双葉社刊「飯盛り侍」第一巻より
今回のグルメマンガは戦国時代が舞台。兜のかわりに鉄鍋をかぶった主人公の足軽・弥八が戦場を舞台に、現地調達で食材を手に入れて、人を活かすごちそうを作っていく。
なんてさらっと書いてしまったけど、戦国時代が舞台だから時代考証が必要で、どんな料理を登場させるか難しいと思うのだけれどもね。史実もからめてニンゲンの普遍のテーマである、食と人を活かすことはなにかということが深く掘り下げられている作品だとおもうよ。
戦国時代だからこそ”活きる”これは”生きる”にも通じるとおもうのだけれども、その弥八の命にたいする思いみたいなものが心を打つんだよね。

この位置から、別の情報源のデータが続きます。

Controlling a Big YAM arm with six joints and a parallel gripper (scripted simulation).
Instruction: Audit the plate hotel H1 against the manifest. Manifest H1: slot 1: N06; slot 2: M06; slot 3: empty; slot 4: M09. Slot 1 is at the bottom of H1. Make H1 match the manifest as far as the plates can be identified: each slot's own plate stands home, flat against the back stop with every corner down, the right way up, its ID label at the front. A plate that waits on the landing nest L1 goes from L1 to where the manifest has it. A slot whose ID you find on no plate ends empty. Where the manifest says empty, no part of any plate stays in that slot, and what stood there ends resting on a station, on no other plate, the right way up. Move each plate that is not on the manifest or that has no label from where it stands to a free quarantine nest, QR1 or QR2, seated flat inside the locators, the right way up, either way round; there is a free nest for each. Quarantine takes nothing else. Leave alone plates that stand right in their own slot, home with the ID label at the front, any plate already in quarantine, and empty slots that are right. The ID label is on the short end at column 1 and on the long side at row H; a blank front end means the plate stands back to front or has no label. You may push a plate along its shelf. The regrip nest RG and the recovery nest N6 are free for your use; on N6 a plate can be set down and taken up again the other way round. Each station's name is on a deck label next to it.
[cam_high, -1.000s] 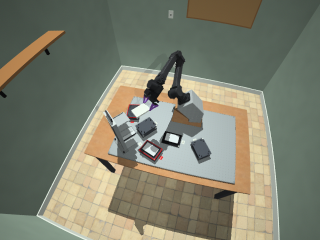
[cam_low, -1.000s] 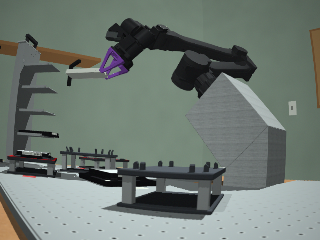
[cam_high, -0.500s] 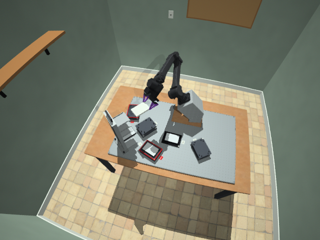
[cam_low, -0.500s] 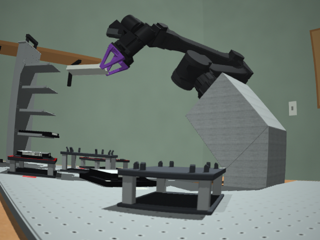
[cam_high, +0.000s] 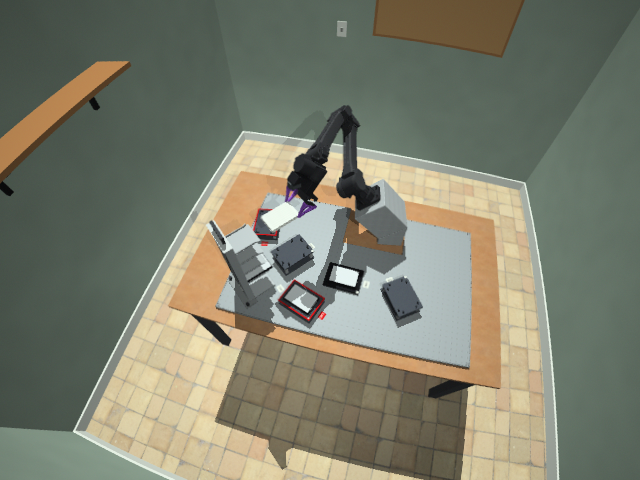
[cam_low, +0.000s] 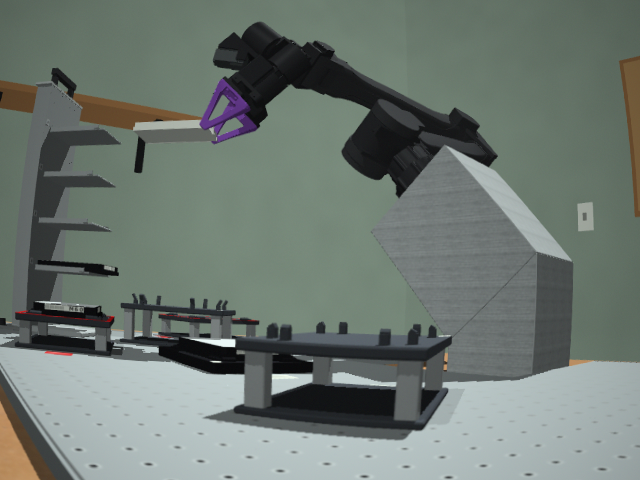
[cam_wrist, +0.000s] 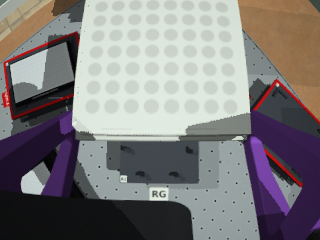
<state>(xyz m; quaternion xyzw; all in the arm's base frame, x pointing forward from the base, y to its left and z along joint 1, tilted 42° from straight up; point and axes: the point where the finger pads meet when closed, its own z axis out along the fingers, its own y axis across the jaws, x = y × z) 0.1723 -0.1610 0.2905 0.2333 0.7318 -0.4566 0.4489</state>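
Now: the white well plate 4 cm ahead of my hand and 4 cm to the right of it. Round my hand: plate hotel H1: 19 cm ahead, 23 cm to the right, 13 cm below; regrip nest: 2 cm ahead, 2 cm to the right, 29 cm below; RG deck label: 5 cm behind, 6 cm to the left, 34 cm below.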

足軽なんてほんと虫けらのように死んでいくんだよ。それでも”いかす”ためにおいしくて体にいい料理が出てくるのさ。
弥八は最初に九州の龍造寺氏に仕えるのだけど、これもなるほどとうなづかせる。龍造寺隆信って冷酷無比な武将で、晩年は肥満体になって6人がかりで担がれた輿に乗って戦場に行くんだけどさ。
その最期は戦場で置き去りにされてそれで討たれるのね。マンガのなかでも肥満を心配した弥八が薄味の料理を出すんだけど、それに怒って弥八を追い出しちゃうわけさ。
さもありなんという感じがするよね。
戦国時代が舞台とはいえ、現代にも通じるところは多々あるね。白いごはんがごちそうとして出てくるけど、そればかり食べて兵が脚気になるとかね。そういう普遍性もこのマンガを構成する重要な部分かな。
今日のところはこれまで。ごきげんよう。この呼吸が続く限り、俺は君の傍にいる。